Michaela Spružinová (1983 Decin) studied at the Glass studio of Ilya Bilek and curatorial studies at the Faculty of Art and Design, the University of Jan Evangelista Purkyně in Ústí nad Labem. She currently works at the University of Tomas Bata in Zlin, as an assistant in the Glass Design Studio.
Although Michaela graduated in glass, conceptual overlaps and interest in the place and its traditions can be traced in her work ever since her studies. In 2008, during her study visit in Jerusalem she cast pieces of her temporary home in wax and worked with the issue of tramping, which has been since childhood an important part of her life Nevertramping story (2012). At the same time she began persuading memories of places for which she created projects. She organized a collection of old Skoda parts in Mlada Boleslav (2011) and for the synagogue in Trnava created the work until our memory serves (2013), reflecting local events during the Second World War. In 2014, Michaela has created, apart from lines of identity, two other projects reacting to the history and memory of the place. Based on archival research, she wrote on the gallery Board in Ústí nad Labem memories of Germans that owned the house across the gallery before the war. In the Ploskovice castle that housed Napoli, took Michaela photographs of castle gardens visitors with the spirit of one of the then protégés, a little boy raised to be an SS officer.

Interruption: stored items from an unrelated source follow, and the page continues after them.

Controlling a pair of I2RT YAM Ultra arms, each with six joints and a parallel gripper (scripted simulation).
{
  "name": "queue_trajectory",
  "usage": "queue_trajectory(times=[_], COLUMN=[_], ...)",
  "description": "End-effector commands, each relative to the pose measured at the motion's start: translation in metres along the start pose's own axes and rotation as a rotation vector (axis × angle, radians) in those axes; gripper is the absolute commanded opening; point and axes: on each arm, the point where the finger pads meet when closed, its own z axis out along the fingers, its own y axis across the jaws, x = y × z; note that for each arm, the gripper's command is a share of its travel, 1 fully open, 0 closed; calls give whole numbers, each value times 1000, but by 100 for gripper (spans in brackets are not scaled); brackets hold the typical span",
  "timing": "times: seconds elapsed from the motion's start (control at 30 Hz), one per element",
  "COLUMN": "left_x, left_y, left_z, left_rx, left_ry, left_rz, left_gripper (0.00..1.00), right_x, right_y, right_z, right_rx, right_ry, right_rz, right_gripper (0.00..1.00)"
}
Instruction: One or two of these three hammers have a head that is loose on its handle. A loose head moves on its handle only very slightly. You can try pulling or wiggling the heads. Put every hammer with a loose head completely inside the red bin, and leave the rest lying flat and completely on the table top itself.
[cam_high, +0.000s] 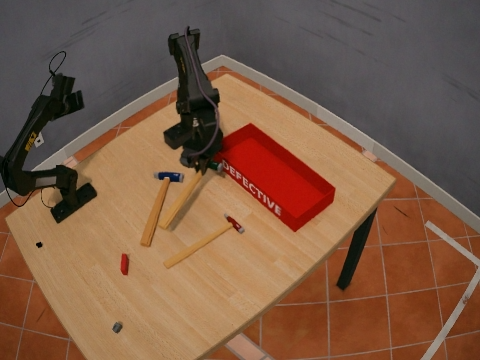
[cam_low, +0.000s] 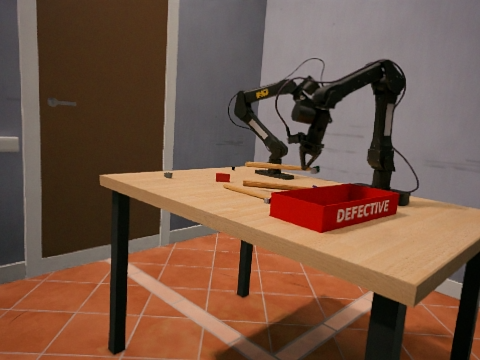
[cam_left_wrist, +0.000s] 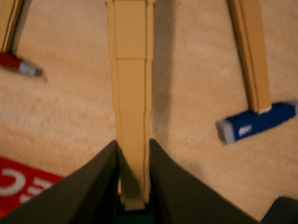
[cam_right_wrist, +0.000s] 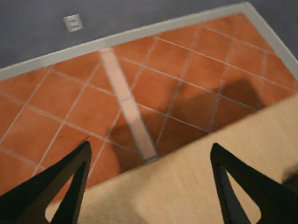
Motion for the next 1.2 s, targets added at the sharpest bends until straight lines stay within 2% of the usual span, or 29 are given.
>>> queue_trajectory(times=[0.0, 0.17, 0.23, 0.27, 0.4, 0.67, 0.73, 0.8, 0.93, 1.07, 1.17], left_x=[12, 39, 39, 41, 67, 104, 113, 113, 136, 156, 167], left_y=[1, 9, 9, 11, 16, 29, 34, 34, 42, 48, 51], left_z=[-17, -23, -23, -26, -29, -40, -45, -45, -48, -53, -53], left_rx=[2, 4, 4, 0, 9, 4, -4, -4, 2, 1, 9], left_ry=[-34, -29, -29, -33, -23, -19, -19, -19, -3, 1, 4], left_rz=[36, 38, 38, 48, 36, 44, 47, 47, 44, 31, 20], left_gripper=[10, 10, 10, 10, 10, 10, 10, 10, 10, 10, 10], right_x=[-10, 3, 3, 3, 28, 79, 93, 93, 126, 156, 170], right_y=[-55, -130, -130, -142, -199, -279, -293, -293, -315, -323, -324], right_z=[17, 12, 12, 9, -10, -69, -86, -86, -123, -150, -159], right_rx=[176, 423, 423, 466, 667, 1028, 1115, 1115, 1283, 1396, 1435], right_ry=[-36, -58, -58, -75, -89, -163, -183, -183, -220, -231, -226], right_rz=[79, 222, 222, 237, 360, 544, 586, 586, 666, 728, 756], right_gripper=[100, 100, 100, 100, 100, 100, 100, 100, 100, 100, 100])
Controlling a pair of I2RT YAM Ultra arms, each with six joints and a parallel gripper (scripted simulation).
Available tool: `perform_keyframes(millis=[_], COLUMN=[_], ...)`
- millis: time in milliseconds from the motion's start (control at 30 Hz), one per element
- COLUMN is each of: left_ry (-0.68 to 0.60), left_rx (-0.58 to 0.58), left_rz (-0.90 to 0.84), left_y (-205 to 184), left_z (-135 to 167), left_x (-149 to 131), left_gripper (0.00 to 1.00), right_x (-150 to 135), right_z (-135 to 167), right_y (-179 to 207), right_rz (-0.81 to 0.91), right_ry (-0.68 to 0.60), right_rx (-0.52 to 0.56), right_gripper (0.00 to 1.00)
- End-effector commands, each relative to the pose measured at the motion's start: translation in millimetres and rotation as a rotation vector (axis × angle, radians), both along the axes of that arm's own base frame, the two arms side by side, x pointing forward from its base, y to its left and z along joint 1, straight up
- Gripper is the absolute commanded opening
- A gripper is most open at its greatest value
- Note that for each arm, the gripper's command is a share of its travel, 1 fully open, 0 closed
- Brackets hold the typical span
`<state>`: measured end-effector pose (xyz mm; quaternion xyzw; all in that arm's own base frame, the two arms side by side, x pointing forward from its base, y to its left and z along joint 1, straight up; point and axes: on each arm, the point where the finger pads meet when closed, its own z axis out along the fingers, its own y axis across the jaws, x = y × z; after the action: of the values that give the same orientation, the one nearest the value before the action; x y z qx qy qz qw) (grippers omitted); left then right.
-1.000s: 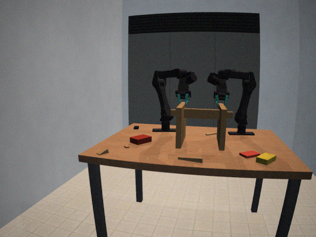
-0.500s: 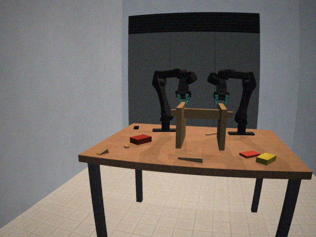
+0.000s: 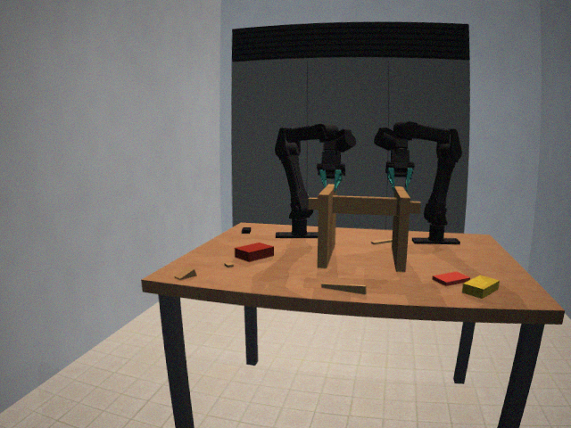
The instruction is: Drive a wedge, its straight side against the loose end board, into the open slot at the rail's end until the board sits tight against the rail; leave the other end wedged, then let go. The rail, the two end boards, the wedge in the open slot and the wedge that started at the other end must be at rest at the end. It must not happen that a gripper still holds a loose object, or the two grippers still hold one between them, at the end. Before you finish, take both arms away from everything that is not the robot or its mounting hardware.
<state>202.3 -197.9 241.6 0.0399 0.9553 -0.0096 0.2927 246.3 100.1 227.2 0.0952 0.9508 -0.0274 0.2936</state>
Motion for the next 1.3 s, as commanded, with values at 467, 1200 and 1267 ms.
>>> perform_keyframes(millis=[467, 1200, 1267], left_ry=[-0.030, -0.059, -0.059], left_rx=[-0.027, -0.082, -0.082], left_rz=[0.011, 0.000, 0.000], left_y=[1, -5, -5], left_z=[72, 77, 77], left_x=[3, 2, 2], left_gripper=[0.46, 0.46, 0.46], right_x=[7, 8, 8], right_z=[21, 18, 18], right_y=[0, 1, 1], right_rz=[-0.008, -0.008, -0.008], right_ry=[-0.076, -0.067, -0.067], right_rx=[0.035, 0.028, 0.028], right_gripper=[0.00, 0.45, 0.45])
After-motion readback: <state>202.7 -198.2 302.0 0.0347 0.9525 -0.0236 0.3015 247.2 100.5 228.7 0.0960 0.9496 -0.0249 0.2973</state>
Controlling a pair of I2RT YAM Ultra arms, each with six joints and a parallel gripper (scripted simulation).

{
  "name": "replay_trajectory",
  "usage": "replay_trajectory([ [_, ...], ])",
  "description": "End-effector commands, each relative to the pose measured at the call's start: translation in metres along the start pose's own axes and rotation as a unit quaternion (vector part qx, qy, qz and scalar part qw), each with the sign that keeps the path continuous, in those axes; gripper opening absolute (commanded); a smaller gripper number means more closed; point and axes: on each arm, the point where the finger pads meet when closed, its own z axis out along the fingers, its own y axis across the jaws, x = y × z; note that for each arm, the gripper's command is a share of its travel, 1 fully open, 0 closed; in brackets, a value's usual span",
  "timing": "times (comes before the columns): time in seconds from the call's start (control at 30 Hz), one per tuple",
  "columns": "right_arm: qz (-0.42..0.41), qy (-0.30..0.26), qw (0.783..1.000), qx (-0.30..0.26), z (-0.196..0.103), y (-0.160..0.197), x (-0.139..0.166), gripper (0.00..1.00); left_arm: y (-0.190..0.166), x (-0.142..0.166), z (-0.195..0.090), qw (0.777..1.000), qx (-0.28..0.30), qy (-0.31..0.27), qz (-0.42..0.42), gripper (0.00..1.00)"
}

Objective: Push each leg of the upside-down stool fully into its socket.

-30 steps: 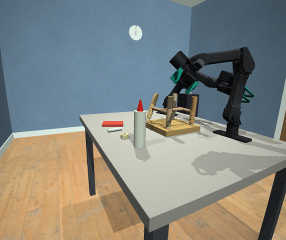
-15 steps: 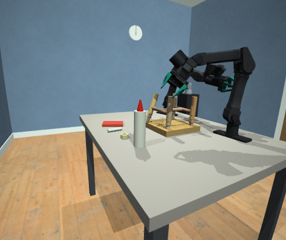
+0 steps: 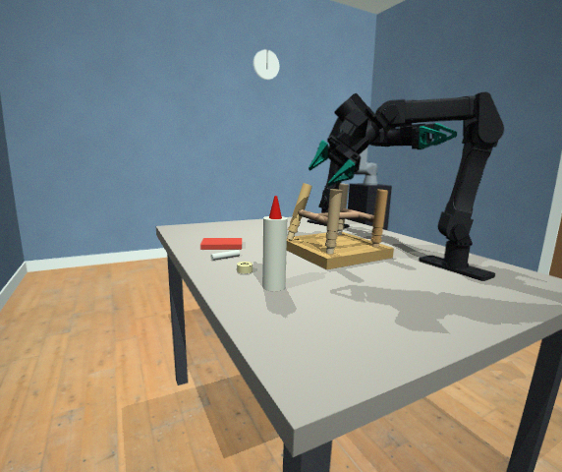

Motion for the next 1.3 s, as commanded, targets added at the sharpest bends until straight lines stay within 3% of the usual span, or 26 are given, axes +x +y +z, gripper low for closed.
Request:
replay_trajectory([
  [0.0, -0.046, -0.066, 0.997, -0.001, -0.019, 0.0, -0.063, 0.69, -0.022, 0.009, -0.026, 0.997, 0.044, 0.033, 0.061, 0.69],
  [0.1, -0.052, -0.068, 0.996, 0.003, -0.022, -0.004, -0.066, 0.69, -0.025, 0.017, -0.024, 0.995, 0.048, 0.046, 0.08, 0.69],
  [0.13, -0.049, -0.046, 0.998, 0.007, -0.017, -0.009, -0.052, 0.69, -0.027, 0.02, -0.027, 0.993, 0.054, 0.051, 0.092, 0.69],
  [0.2, -0.062, -0.064, 0.996, 0.011, -0.03, -0.01, -0.07, 0.69, -0.034, 0.025, -0.037, 0.989, 0.073, 0.06, 0.112, 0.69],
  [0.27, -0.088, -0.113, 0.99, 0.016, -0.045, -0.008, -0.109, 0.69, -0.041, 0.036, -0.043, 0.984, 0.089, 0.076, 0.137, 0.69],
  [0.47, -0.128, -0.149, 0.98, 0.035, -0.073, -0.016, -0.145, 0.69, -0.057, 0.062, -0.062, 0.962, 0.136, 0.114, 0.208, 0.69],
  [0.57, -0.16, -0.193, 0.967, 0.048, -0.1, -0.013, -0.183, 0.69, -0.066, 0.077, -0.076, 0.945, 0.169, 0.133, 0.247, 0.69],
  [0.67, -0.165, -0.186, 0.967, 0.053, -0.099, -0.019, -0.18, 0.69, -0.068, 0.086, -0.075, 0.937, 0.173, 0.145, 0.266, 0.69],
  [0.77, -0.142, -0.108, 0.982, 0.07, -0.075, -0.052, -0.12, 0.69, -0.063, 0.101, -0.063, 0.929, 0.159, 0.163, 0.291, 0.69],
  [0.8, -0.144, -0.107, 0.979, 0.098, -0.082, -0.07, -0.125, 0.69, -0.058, 0.103, -0.064, 0.926, 0.155, 0.166, 0.302, 0.69],
  [0.83, -0.173, -0.162, 0.966, 0.102, -0.11, -0.057, -0.181, 0.69, -0.062, 0.097, -0.08, 0.92, 0.177, 0.156, 0.314, 0.69],
  [0.9, -0.205, -0.177, 0.957, 0.106, -0.133, -0.056, -0.205, 0.69, -0.045, 0.114, -0.079, 0.898, 0.179, 0.173, 0.364, 0.69],
  [1.13, -0.246, -0.126, 0.945, 0.176, -0.154, -0.134, -0.203, 0.69, -0.035, 0.14, -0.088, 0.827, 0.211, 0.198, 0.481, 0.69],
  [1.2, -0.246, -0.126, 0.945, 0.176, -0.154, -0.134, -0.203, 0.69, -0.035, 0.14, -0.088, 0.827, 0.211, 0.198, 0.481, 0.69],
  [1.27, -0.26, -0.12, 0.937, 0.197, -0.169, -0.151, -0.21, 0.69, -0.027, 0.148, -0.09, 0.805, 0.218, 0.207, 0.512, 0.69],
])
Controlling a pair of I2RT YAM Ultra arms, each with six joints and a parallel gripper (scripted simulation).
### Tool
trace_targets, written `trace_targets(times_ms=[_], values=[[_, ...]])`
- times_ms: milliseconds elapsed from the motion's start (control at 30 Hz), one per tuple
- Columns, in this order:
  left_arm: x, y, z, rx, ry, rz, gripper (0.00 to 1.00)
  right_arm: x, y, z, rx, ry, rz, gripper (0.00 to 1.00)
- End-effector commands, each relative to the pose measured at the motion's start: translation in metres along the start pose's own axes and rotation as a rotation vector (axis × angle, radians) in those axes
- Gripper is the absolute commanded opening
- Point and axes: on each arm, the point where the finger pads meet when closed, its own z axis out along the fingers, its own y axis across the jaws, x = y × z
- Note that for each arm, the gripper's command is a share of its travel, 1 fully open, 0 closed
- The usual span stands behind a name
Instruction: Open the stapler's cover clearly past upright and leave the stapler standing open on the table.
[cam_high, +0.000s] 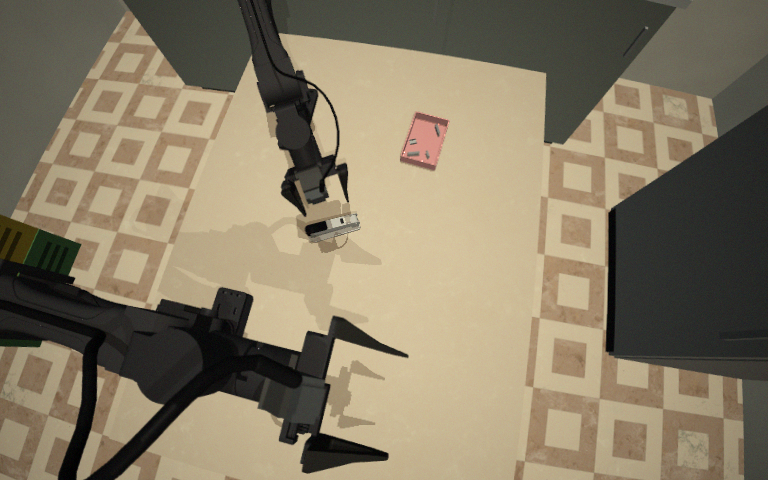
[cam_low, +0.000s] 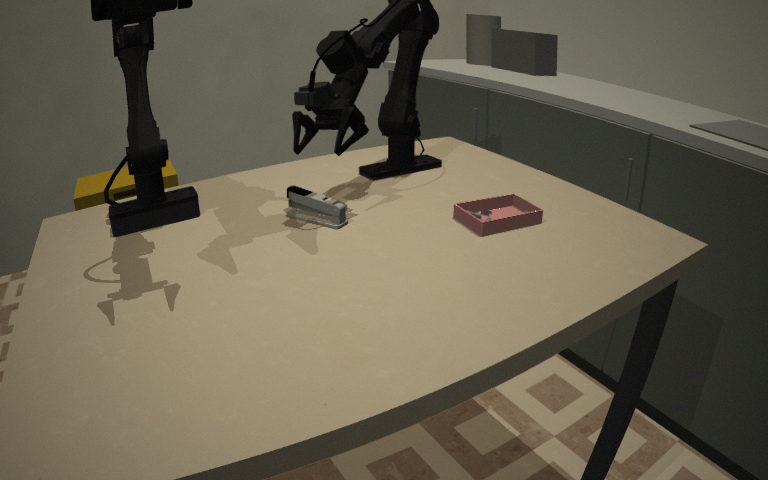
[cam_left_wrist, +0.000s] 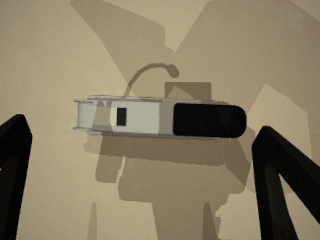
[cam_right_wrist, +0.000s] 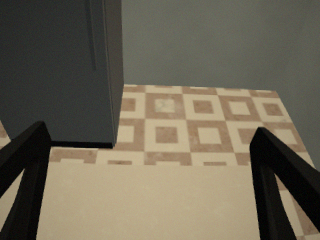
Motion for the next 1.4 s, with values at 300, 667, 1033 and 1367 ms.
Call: trace_targets(times_ms=[300,667,1033,1367], values=[[0.014,0.025,-0.001,-0.216,0.129,-0.335,0.59,0.000,0.001,-0.001,-0.011,-0.003,0.011,1.00],[0.015,0.036,0.008,-0.375,0.232,-0.680,0.59,0.000,0.001,-0.001,-0.011,-0.003,0.011,1.00],[0.022,0.035,0.021,-0.459,0.380,-1.017,0.59,0.000,0.001,-0.001,-0.011,-0.003,0.011,1.00],[0.031,0.025,0.033,-0.521,0.608,-1.377,0.59,0.000,0.001,-0.001,-0.011,-0.003,0.011,1.00]])
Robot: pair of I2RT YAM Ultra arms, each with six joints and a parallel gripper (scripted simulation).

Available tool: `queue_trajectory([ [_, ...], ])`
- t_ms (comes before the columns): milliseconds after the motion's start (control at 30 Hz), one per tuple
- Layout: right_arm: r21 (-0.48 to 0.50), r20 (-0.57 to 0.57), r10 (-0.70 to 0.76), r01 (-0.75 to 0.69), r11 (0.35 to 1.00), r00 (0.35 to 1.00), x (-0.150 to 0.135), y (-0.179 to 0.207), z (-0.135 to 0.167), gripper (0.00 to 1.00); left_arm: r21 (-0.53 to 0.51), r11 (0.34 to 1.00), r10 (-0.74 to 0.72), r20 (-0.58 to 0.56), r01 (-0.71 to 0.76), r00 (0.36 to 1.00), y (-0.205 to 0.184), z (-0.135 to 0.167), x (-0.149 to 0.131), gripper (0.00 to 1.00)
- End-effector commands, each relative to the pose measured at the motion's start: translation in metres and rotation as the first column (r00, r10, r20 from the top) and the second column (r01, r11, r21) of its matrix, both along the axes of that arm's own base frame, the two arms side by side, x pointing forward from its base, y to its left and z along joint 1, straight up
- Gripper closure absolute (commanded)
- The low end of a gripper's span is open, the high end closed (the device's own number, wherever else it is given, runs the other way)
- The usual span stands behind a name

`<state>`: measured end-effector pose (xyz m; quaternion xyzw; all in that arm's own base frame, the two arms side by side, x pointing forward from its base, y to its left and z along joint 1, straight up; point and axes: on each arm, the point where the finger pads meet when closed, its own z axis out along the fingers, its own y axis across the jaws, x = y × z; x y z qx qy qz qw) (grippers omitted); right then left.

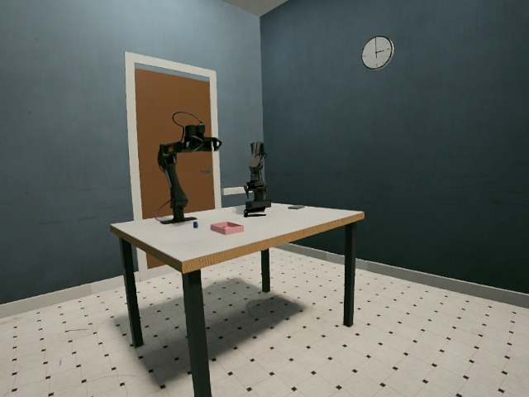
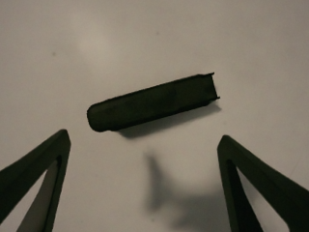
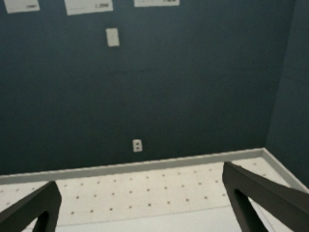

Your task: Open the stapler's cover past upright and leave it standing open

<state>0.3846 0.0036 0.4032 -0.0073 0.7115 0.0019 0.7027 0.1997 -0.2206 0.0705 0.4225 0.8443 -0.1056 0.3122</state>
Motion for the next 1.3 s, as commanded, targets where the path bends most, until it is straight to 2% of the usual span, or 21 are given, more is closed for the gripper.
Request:
queue_trajectory([
  [0, 0.008, 0.033, -0.016, 0.015, 1.000, 0.999, -0.007, -0.004, 0.011, 0.00, -0.048, 0.999, -0.011, 0.052, 0.013, 0.999, -0.010, 0.015, 0.005, 0.00],
  [333, 0.008, 0.029, -0.013, 0.013, 1.000, 1.000, -0.004, -0.003, 0.010, 0.00, -0.043, 0.999, -0.002, 0.044, 0.004, 0.999, -0.008, 0.013, 0.006, 0.00],
  [400, 0.008, 0.029, -0.013, 0.013, 1.000, 1.000, -0.004, -0.003, 0.010, 0.00, -0.023, 0.999, -0.029, 0.056, 0.030, 0.998, -0.009, 0.015, 0.006, 0.23],
  [467, 0.008, 0.029, -0.013, 0.013, 1.000, 1.000, -0.004, -0.003, 0.010, 0.00, -0.023, 0.999, -0.029, 0.056, 0.030, 0.998, -0.009, 0.015, 0.006, 0.23],
  [533, 0.008, 0.029, -0.013, 0.013, 1.000, 1.000, -0.004, -0.003, 0.010, 0.00, 0.057, 0.995, -0.090, 0.039, 0.087, 0.995, -0.003, 0.005, 0.001, 0.45],
  [567, 0.008, 0.029, -0.013, 0.013, 1.000, 1.000, -0.004, -0.003, 0.010, 0.00, 0.091, 0.988, -0.127, 0.034, 0.123, 0.991, -0.003, 0.002, -0.001, 0.50],
  [633, 0.008, 0.029, -0.013, 0.013, 1.000, 1.000, -0.004, -0.003, 0.010, 0.00, 0.160, 0.966, -0.206, 0.018, 0.201, 0.978, -0.003, -0.001, -0.002, 0.50],
  [767, 0.008, 0.029, -0.013, 0.013, 1.000, 1.000, -0.004, -0.003, 0.010, 0.00, 0.292, 0.887, -0.363, -0.033, 0.356, 0.931, -0.007, -0.005, 0.000, 0.50],
  [967, 0.008, 0.029, -0.013, 0.013, 1.000, 1.000, -0.004, -0.003, 0.010, 0.00, 0.404, 0.746, -0.527, -0.128, 0.530, 0.840, -0.009, -0.010, 0.003, 0.50],
  [1033, 0.008, 0.029, -0.013, 0.013, 1.000, 1.000, -0.004, -0.003, 0.010, 0.00, 0.404, 0.746, -0.527, -0.128, 0.530, 0.840, -0.009, -0.010, 0.003, 0.50],
  [1267, 0.008, 0.029, -0.013, 0.013, 1.000, 1.000, -0.004, -0.003, 0.010, 0.00, 0.464, 0.489, -0.705, -0.287, 0.738, 0.648, -0.012, -0.017, 0.004, 0.50],
])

However, the project Line of identity goes beyond a particular place. It responds to the situation, which was caused by the publication of video from the archive of Steven Spielberg filmed shortly after the World War II. near Plzen. Together with the German army a young girl is leaving Bohemia, beaten and possibly raped, dressed in a men’s German uniform. The girl is desperate, but despite it very charismatic. Following the publication of shots called Lost German Girl on YouTube, a group was created on the Internet that is trying to find her identity. When and where was the video filmed, from what country the units came, and to which camps were deported, how the girl in large men’s clothes clutching a package of worthless Reichsmarks in her hands ended up between them? These are the questions that interest people from this Internet Group.
But why did it happen? How did a girl walking down the road after seventy years come into the center of interest of people living on different continents? What makes her so close to us? Is not she a projection of the common feeling, which remained in us from the Second World War across nations? How much has the world became smaller since and what holds value in today’s globalized information village? What unites it and what divides? How does the story of the lost girl correspond to the current situation? These are all the other lines, over which we can, through the project of Michaela Spružinová, think.